Restate the data exactly as given and keep the pictures out.

DATA EXTRACT |
= = = = =

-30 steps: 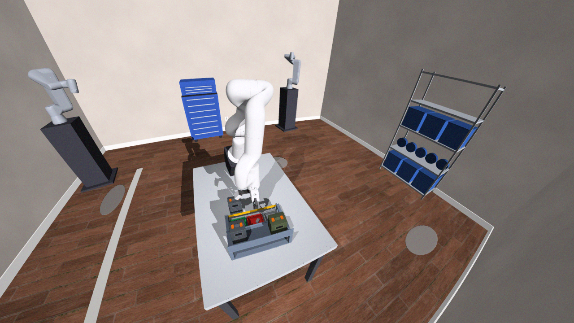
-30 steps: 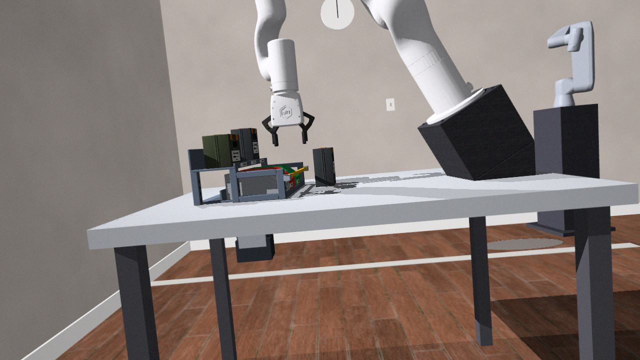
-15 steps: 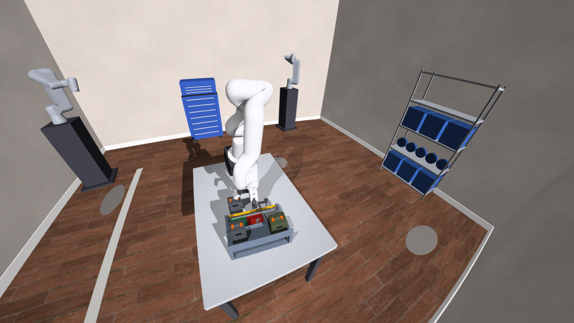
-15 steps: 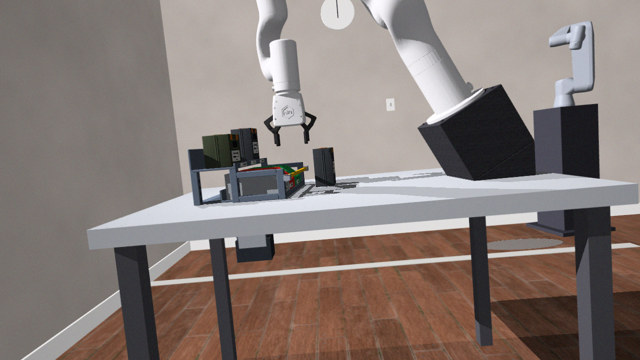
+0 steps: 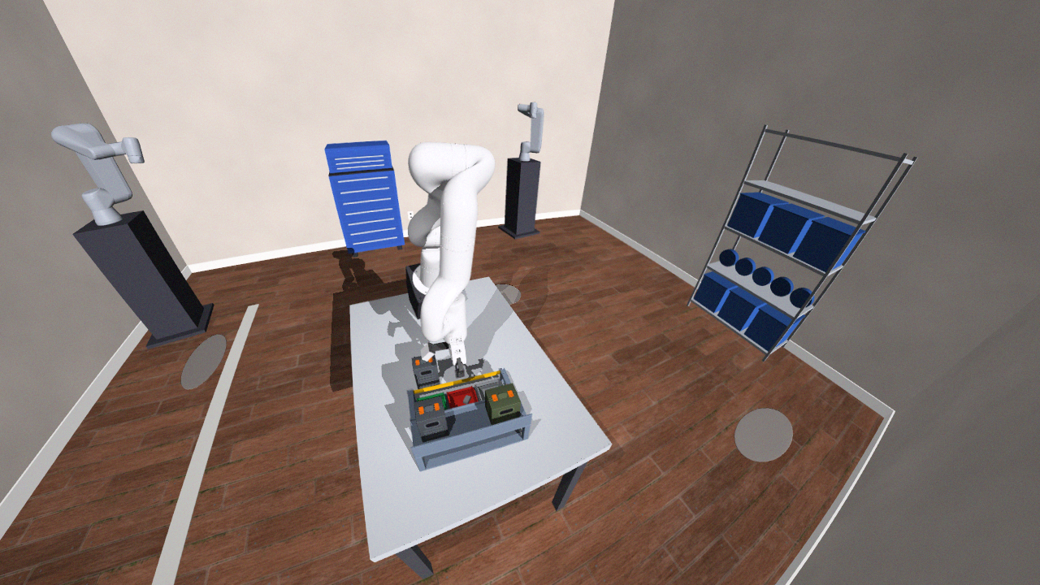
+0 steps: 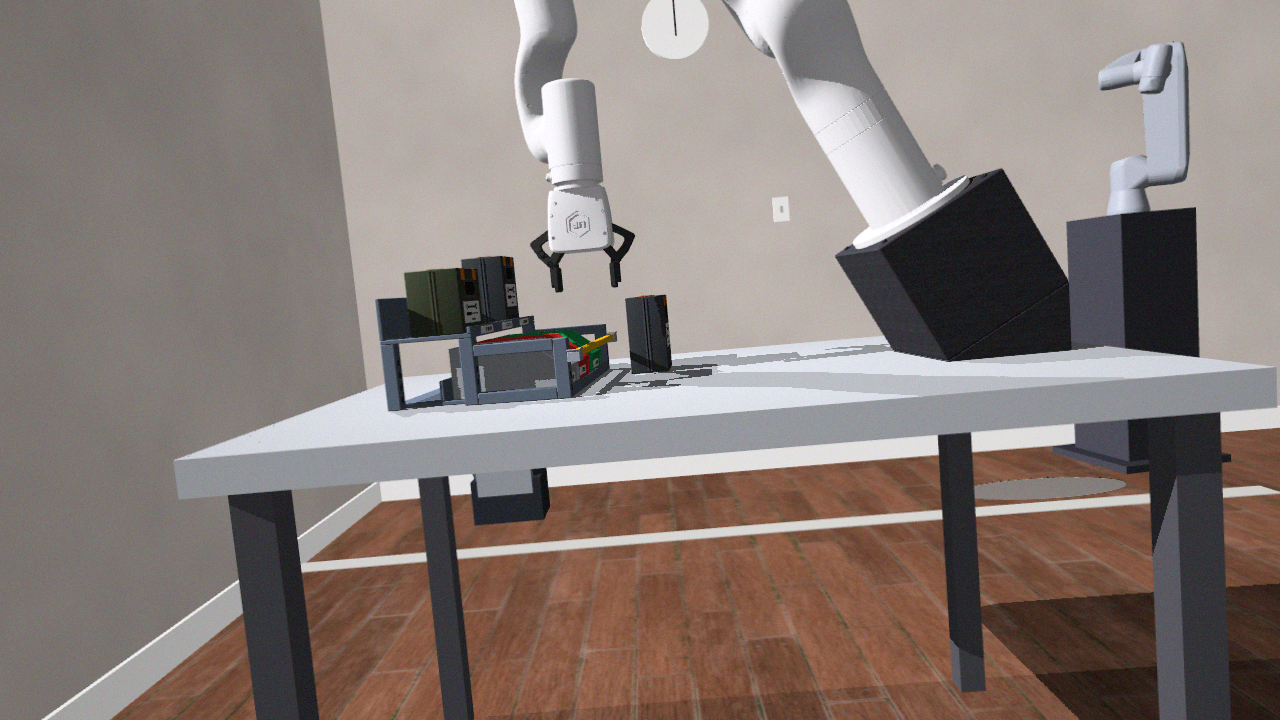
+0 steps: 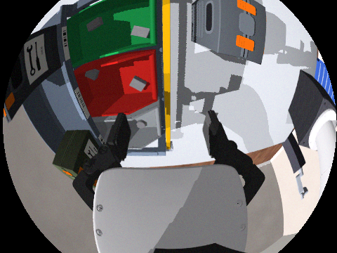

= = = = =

WRITTEN RESPONSE |
-30 steps: 
-30 steps: 
-15 steps: 
-15 steps: 
+0 steps: 
+0 steps: 
+0 steps: 

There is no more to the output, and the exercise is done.